Free Exercise Clause
The first amendment protects an individuals’ rights to freedom of speech, press, assembly, and petition. The free exercise clause of the first amendment prohibts the government from interfering with an individual’s right to practice their religion. The Religious Freedom Restoration Act (RFRA) requires courts to apply strict scrutiny in cases where free exercise of religion is substantially burdened. SCOTUS has overturned RFRA as applied to the states, but the act still applies the federal cases involving a free exercise claim. A general law of neutral application that all must obey and has no evidence of being intended to impact a particular relgion will recive strict scrutiny in federal courts or states that have enacted a version of RFRA, but will recieve rational basis scrutiny in states that have not enacted a version of RFRA.
Establishment Clause
The Establishment Clause of the First Amendment prohibits the government from establishing, supporting, or favoring any religion. The courts will look to the corecion test to determine if a law is violating the establishment clause. The coercion test requires actual manifestation, not just exposure to something that makes an idividual unformtable. Manifestion requires physcial harm such as jailtime, penalites, fines, or reduced grade in school.

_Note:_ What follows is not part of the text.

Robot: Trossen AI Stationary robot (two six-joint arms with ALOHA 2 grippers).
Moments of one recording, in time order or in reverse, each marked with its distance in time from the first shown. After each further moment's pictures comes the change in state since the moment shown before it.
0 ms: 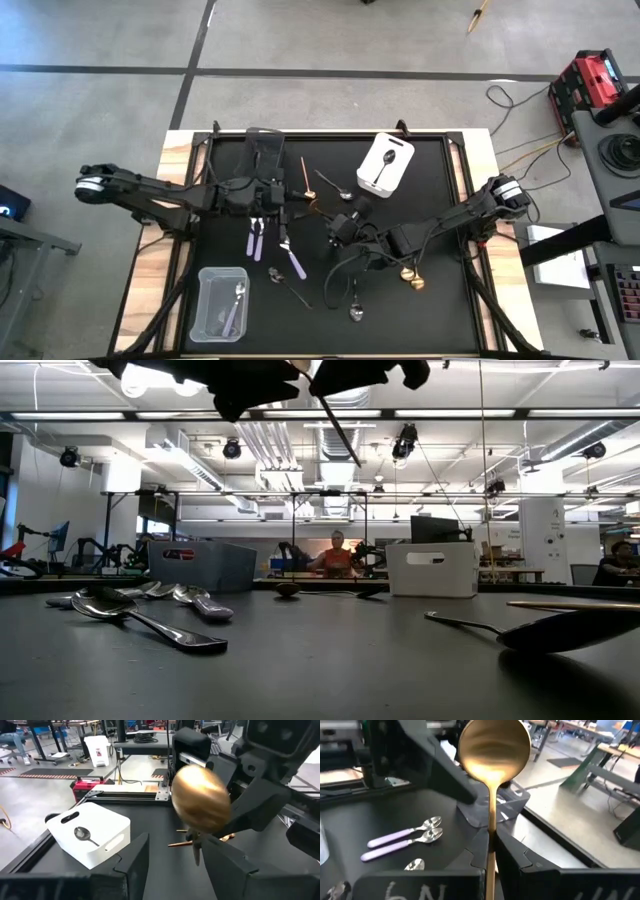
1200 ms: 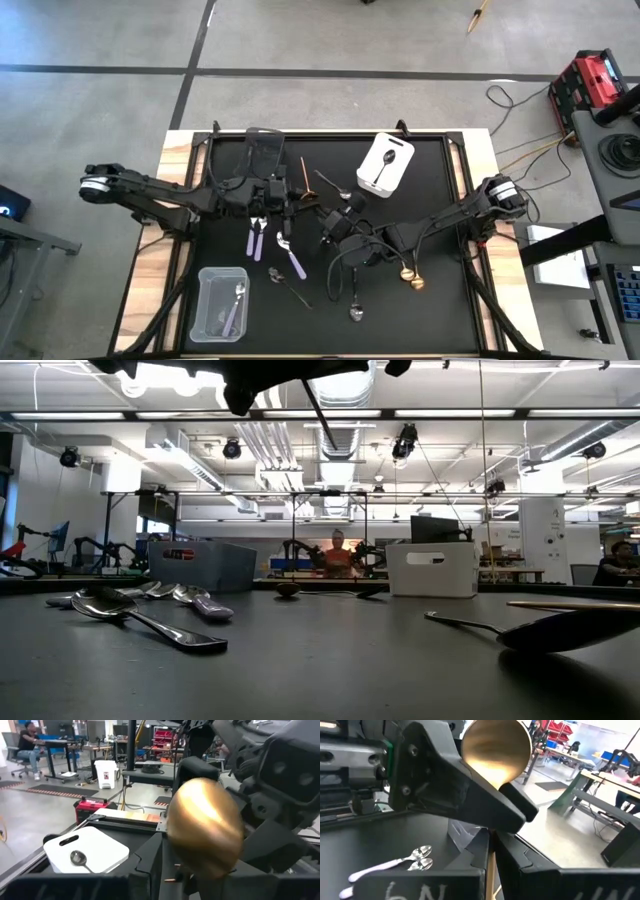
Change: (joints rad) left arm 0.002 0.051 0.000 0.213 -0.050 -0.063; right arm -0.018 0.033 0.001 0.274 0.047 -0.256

Bicameralism and Presentment
Under the Bicameralism and Presentment requirement of the Constiution, outlined in Articel 1, sections 1 and 7, before a bill can become law, it must be: passed by the house of representatives and the Senate and presented to the President for either approval or veto. If the preseident approves the bill, it becomes law; if the president vetoes the bill, Congress may override the veto with a two-thirds majority vote in both chambers.